Il faut rappeler que même lorsqu'ils n'ont aucun contact
avec des agriculteurs, les personnes interrogées pensent à 22,78%
que ces derniers répondent biens aux attentes de la
société, toutefois ce taux peut atteindre sa valeur maximale de
40,51% des réponses lorsque, d'une façon ou d'une autre, les
personnes interrogées ont déjà rencontré des
agriculteurs ; les personnes qui n'ont aucun contact avec les agriculteurs et
qui pensent malgré tout que ces derniers ne répondent pas aux
besoins de la société sont très minoritaires, ils ne
constituent que 5,06% de l'ensemble des personnes interrogées.
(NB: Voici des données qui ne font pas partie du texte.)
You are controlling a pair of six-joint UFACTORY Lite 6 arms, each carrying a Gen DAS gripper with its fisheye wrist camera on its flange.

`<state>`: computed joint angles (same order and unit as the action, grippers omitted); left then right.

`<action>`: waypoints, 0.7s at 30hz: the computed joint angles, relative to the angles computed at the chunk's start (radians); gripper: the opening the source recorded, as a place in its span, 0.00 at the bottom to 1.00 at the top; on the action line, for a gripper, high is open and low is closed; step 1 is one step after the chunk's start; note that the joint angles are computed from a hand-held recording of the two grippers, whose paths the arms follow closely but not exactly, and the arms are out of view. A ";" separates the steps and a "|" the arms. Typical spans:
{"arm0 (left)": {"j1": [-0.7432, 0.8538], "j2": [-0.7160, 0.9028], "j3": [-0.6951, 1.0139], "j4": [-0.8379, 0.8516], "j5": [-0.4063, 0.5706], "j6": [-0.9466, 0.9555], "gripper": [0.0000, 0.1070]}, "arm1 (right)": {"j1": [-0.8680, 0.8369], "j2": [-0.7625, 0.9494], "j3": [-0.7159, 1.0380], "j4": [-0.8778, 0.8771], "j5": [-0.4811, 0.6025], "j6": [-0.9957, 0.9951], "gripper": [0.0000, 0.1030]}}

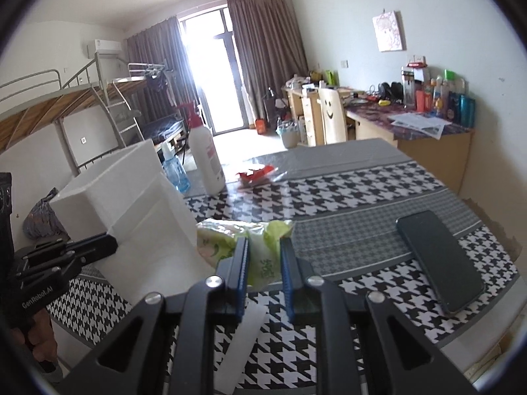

2.2.2.2.2. Redéfinir le métier d'agriculteur
par ses points positifs :
La plupart des personnes interrogées jugent le travail
des agriculteurs difficile (87,34% des réponses). Cette
difficulté est argumentée le plus souvent par la quantité
de travail que doivent fournir les agriculteurs et sa pénibilité
suite au travail physique nécessaire, il s'ajoute à cela les
forts investissements et la subordination aux aléas climatiques et
économiques du moment.
Graphe 11 : L'appréciation du travail agricole par les
citadins.
Difficile (87,34%)
Facile (12,66%)
Source : Travail de terrain (Mai 2006)
Un croisement des résultats obtenus concernant
l'état du contact des personnes interrogées avec les
agriculteurs, et ceux obtenus concernant leur appréciation du travail
agricole, montre une surreprésentation des citadins qui ont un contact
avec les agriculteurs et
qui considèrent le travail de ces derniers difficile
(56,96% des réponses), et une sous représentation de ceux n'ayant
aucun contact avec les agriculteurs et qui considèrent le travail
agricole facile (5,06% des réponses). Par ailleurs, les citadins qui
considèrent le travail agricole difficile, même s'ils n'aient
aucun contact avec les agriculteurs, sont beaucoup plus nombreux que ceux qui
ont un contact avec les agriculteurs et qui considèrent leur travail
facile, leurs effectifs sont respectivement de 30,38% et 7,59% des
réponses obtenues.
Graphe 12 : L'état du contact des personnes
interrogées avec les agriculteurs.
Prés ence de contact (64,56%)
Absence de contact (35,44%)
Source : Travail de terrain (Mai 2006)
Le contact avec des agriculteurs s'effectue soit à
travers des membres de la famille qui, dans certains cas, sont agriculteurs,
soit lors des vacances plus ou moins régulières en campagne, ou
par voisinage sur les lieux d'habitation (notamment pour les habitants de Cergy
village) voire par de simples contacts client - vendeur sur les marchés
forains.
Bien que ces contacts demeurent, pour la plupart des citadins,
moins réguliers voire occasionnels, ils permettent néanmoins des
échanges entre les deux mondes qui, même lorsqu'ils ne
s'inscrivent pas dans la durée, témoignent de la persistance du
cordon ombilical reliant l'agriculture à la société
urbaine.
Quelles que soit leur intensité, il est important de
maintenir ces échanges, voire de les encourager, puisqu'ils rendent
possible l'établissement des bases d'une communication agriculteurs -
citadins en milieu urbain et périurbain. Par ailleurs, même
lorsqu'ils ne débouchent pas sur de véritables projets communs,
ils permettent au moins aux agriculteurs de confronter la réalité
de leur travail avec les attentes des citadins, et à ces derniers de
se
faire une opinion (la plus précise) sur l'agriculture en
général et les efforts des agriculteurs en particulier.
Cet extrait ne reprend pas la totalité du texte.